* _WHAT IS REQUIRED_:
Reprint the lines below as they are, minus the pictures.

* _SUPPLIED MATERIAL_:
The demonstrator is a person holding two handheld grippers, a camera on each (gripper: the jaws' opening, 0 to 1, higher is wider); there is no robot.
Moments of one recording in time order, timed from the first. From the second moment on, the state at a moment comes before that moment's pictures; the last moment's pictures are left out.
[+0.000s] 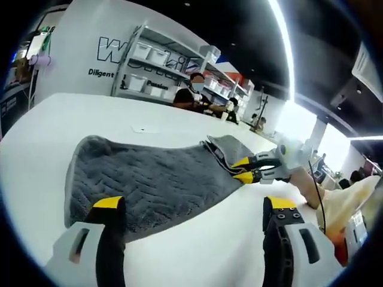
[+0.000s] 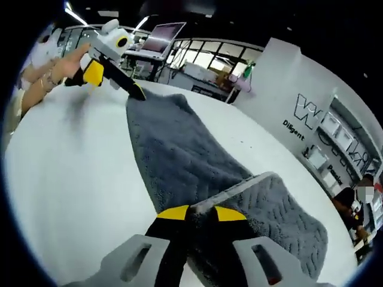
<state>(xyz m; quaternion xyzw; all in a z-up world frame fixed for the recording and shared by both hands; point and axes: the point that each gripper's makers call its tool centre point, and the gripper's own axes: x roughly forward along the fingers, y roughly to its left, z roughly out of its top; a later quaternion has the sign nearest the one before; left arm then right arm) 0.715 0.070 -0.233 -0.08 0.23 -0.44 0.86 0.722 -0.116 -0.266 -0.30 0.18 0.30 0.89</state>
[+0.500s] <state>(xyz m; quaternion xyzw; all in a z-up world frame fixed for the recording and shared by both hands) 0.716 0.072 -0.231 -0.08 0.23 -0.44 0.87 0.731 -0.129 -0.255 -0.24 0.18 0.28 0.91</state>
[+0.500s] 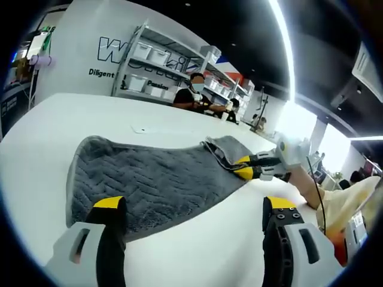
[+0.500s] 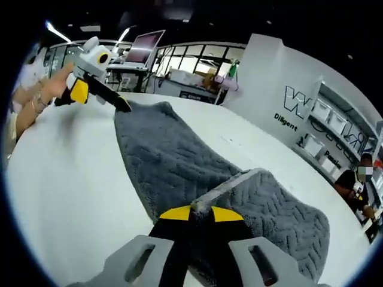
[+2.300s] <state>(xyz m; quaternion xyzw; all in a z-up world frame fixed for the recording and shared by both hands) 0.718 0.082 -0.216 -0.09 0.21 -0.44 0.87 0.772 0.027 -0.146 -0.16 0.08 0.36 0.92</state>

* _YOUR SOLUTION_:
The demonstrator is a person holding two handheld grippers, a camera on each (gripper: the jaws' opening, 0 to 1, higher is wider); there is no robot.
Moments of one recording in time order, timed from the first. From the second moment on, the state at a moment comes before that moment's pictures; the last moment's pictures are left out.
[+0.000s] 
[+0.000s] 
<state>(xyz m; quaternion xyzw; all in a z-up world frame fixed for the recording and shared by both hands; point and axes: the point that each gripper's makers call its tool centre point, and the gripper's own axes: x roughly forward along the fingers, y roughly to its left, z roughly out of its top; a later quaternion has the sign nearest the one before; left arm then right arm) 0.715 0.070 -0.233 -0.08 0.23 -0.44 0.86 0.722 -0.116 -0.266 -0.30 0.18 0.30 0.89</state>
[+0.500s] <state>(xyz m; quaternion xyzw; all in a z-up world frame fixed for the recording and shared by both hands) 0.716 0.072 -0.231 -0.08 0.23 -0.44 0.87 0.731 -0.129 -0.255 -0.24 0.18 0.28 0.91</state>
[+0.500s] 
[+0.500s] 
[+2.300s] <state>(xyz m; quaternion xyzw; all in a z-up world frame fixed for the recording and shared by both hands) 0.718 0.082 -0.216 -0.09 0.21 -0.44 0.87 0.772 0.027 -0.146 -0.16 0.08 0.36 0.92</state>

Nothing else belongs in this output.